Revilla Lluís, Mayorgas Aida, Corraliza Ana M, Masamunt Maria C, Metwaly Amira, Haller Dirk, Tristán Eva, Carrasco Anna, Esteve Maria, Panés Julian, Ricart Elena, Lozano Juan J, Salas Azucena
Centro de Investigación Biomédica en Red de Enfermedades Hepática y Digestivas (CIBERehd), Barcelona, Spain.
Department of Gastroenterology, IDIBAPS, Hospital Clínic, Barcelona, Spain.
PLoS One. 2021 Feb 8;16(2):e0246367. doi: 10.1371/journal.pone.0246367. eCollection 2021.
Personalized medicine requires finding relationships between variables that influence a patient's phenotype and predicting an outcome. Sparse generalized canonical correlation analysis identifies relationships between different groups of variables. This method requires establishing a model of the expected interaction between those variables. Describing these interactions is challenging when the relationship is unknown or when there is no pre-established hypothesis. Thus, our aim was to develop a method to find the relationships between microbiome and host transcriptome data and the relevant clinical variables in a complex disease, such as Crohn's disease.

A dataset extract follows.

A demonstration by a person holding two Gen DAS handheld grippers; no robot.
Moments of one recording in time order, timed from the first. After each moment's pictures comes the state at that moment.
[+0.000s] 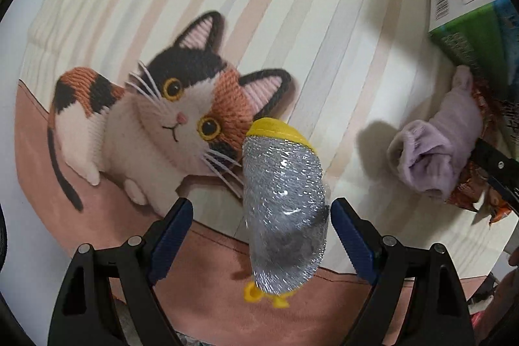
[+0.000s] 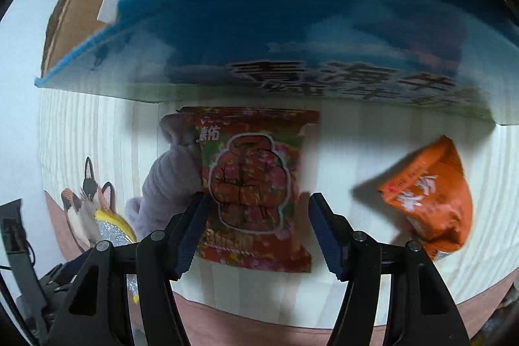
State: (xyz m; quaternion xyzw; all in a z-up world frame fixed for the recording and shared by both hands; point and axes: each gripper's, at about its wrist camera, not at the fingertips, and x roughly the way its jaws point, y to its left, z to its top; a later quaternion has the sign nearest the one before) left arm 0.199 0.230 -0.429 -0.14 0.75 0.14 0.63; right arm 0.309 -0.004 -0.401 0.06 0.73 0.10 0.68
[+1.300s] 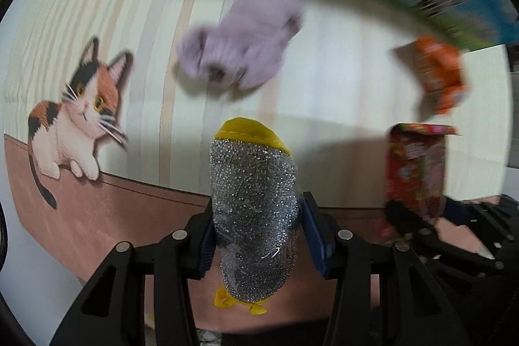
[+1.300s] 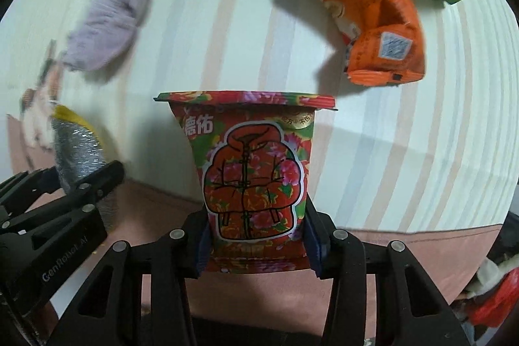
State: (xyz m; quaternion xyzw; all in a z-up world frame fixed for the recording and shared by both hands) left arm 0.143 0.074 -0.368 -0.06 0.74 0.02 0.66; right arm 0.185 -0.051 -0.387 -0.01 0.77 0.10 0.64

We present here a method to identify interactions based on canonical correlation analysis. We show that the model is the most important factor to identify relationships between blocks using a dataset of Crohn's disease patients with longitudinal sampling. First the analysis was tested in two previously published datasets: a glioma and a Crohn's disease and ulcerative colitis dataset where we describe how to select the optimum parameters. Using such parameters, we analyzed our Crohn's disease data set. We selected the model with the highest inner average variance explained to identify relationships between transcriptome, gut microbiome and clinically relevant variables. Adding the clinically relevant variables improved the average variance explained by the model compared to multiple co-inertia analysis.

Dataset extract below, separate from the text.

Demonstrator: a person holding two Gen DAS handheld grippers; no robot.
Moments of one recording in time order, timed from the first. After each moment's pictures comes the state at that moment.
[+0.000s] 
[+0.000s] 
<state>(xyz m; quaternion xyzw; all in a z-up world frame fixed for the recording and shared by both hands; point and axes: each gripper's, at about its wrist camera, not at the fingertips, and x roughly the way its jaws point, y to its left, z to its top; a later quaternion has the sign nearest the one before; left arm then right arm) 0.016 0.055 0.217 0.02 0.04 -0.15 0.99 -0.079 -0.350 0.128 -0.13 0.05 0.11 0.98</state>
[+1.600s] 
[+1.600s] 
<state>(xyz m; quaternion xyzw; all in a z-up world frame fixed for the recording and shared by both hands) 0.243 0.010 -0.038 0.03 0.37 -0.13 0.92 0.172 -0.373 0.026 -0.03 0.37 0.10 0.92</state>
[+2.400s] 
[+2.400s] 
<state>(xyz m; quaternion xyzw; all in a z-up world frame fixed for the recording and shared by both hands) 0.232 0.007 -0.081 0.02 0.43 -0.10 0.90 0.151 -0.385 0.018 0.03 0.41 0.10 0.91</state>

The methodology described herein provides a general framework for identifying interactions between sets of omic data and clinically relevant variables. Following this method, we found genes and microorganisms that were related to each other independently of the model, while others were specific to the model used. Thus, model selection proved crucial to finding the existing relationships in multi-omics datasets.
个性化医疗需要找出影响患者表型的变量之间的关系,并预测结果。稀疏广义典型相关分析可识别不同变量组之间的关系。该方法需要建立这些变量之间预期相互作用的模型。当关系未知或没有预先建立的假设时,描述这些相互作用具有挑战性。因此,我们的目标是开发一种方法,以找出复杂疾病(如克罗恩病)中微生物组与宿主转录组数据以及相关临床变量之间的关系。

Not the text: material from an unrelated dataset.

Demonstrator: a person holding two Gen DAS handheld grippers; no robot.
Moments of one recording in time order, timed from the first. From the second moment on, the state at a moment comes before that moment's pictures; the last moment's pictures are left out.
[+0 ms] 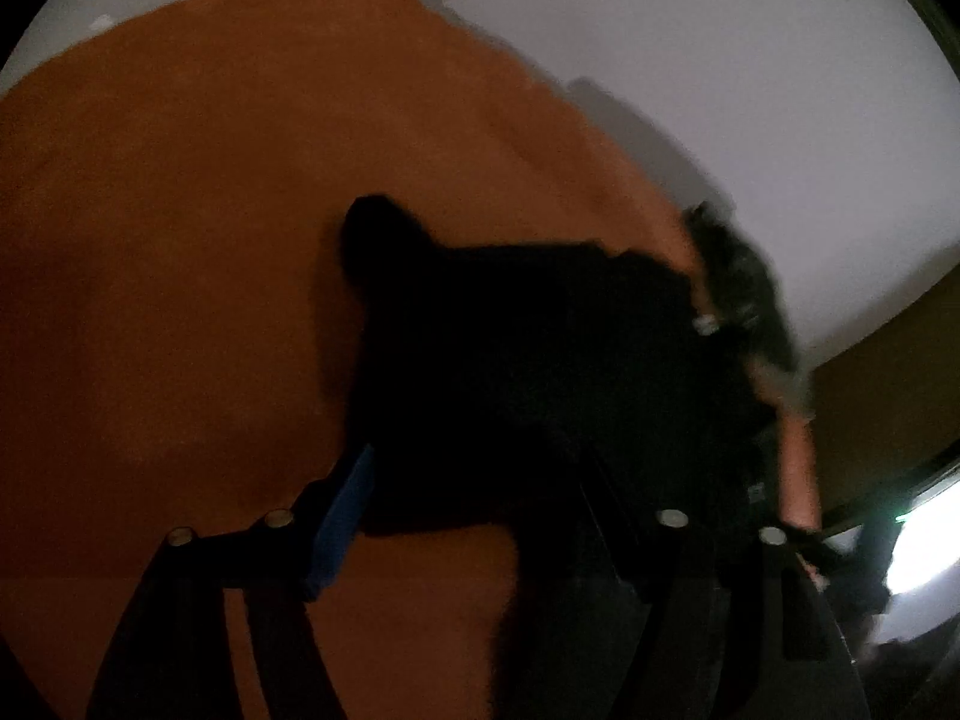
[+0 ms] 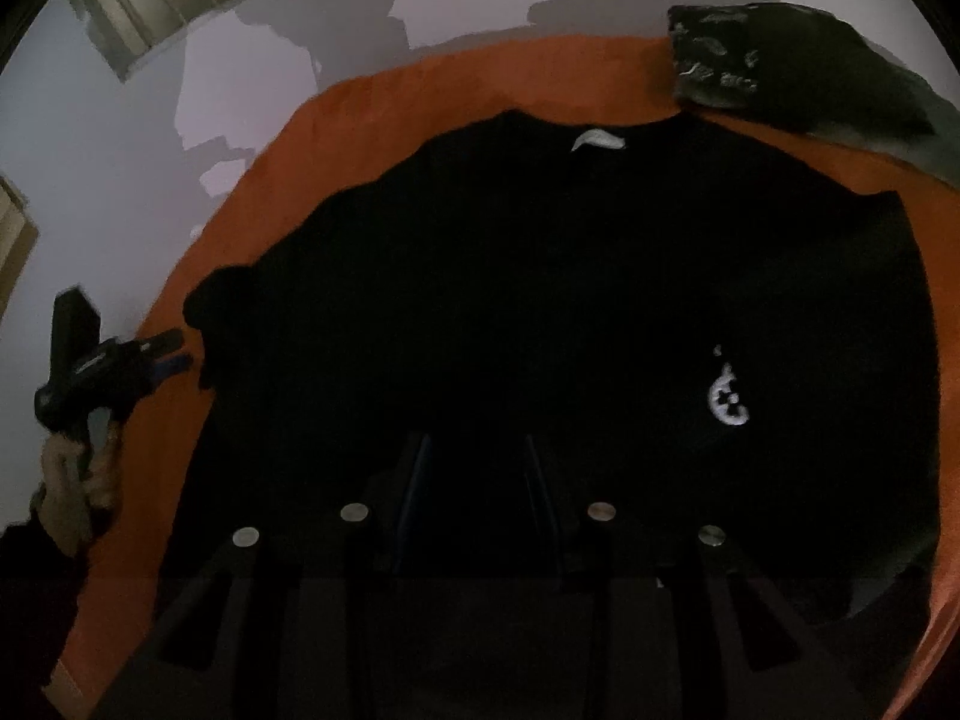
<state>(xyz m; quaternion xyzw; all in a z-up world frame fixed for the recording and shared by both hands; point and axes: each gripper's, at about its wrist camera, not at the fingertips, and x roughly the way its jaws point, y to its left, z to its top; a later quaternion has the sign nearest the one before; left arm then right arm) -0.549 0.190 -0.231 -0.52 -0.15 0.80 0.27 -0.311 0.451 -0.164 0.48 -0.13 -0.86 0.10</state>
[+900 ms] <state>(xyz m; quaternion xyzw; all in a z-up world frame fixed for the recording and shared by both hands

我们在此提出一种基于典型相关分析来识别相互作用的方法。我们表明,使用纵向采样的克罗恩病患者数据集时,该模型是识别不同数据块之间关系的最重要因素。首先,在两个先前发表的数据集上对该分析进行了测试:一个胶质瘤数据集以及一个克罗恩病和溃疡性结肠炎数据集,我们在其中描述了如何选择最佳参数。使用这些参数,我们分析了我们的克罗恩病数据集。我们选择了具有最高内部平均可解释方差的模型,以识别转录组、肠道微生物组和临床相关变量之间的关系。与多重协惯性分析相比,添加临床相关变量提高了模型的平均可解释方差。
本文所述方法提供了一个用于识别组学数据与临床相关变量之间相互作用的通用框架。按照此方法,我们发现了一些基因和微生物,它们相互之间的关系独立于模型,而其他一些则特定于所使用的模型。因此,模型选择对于在多组学数据集中发现现有关系至关重要。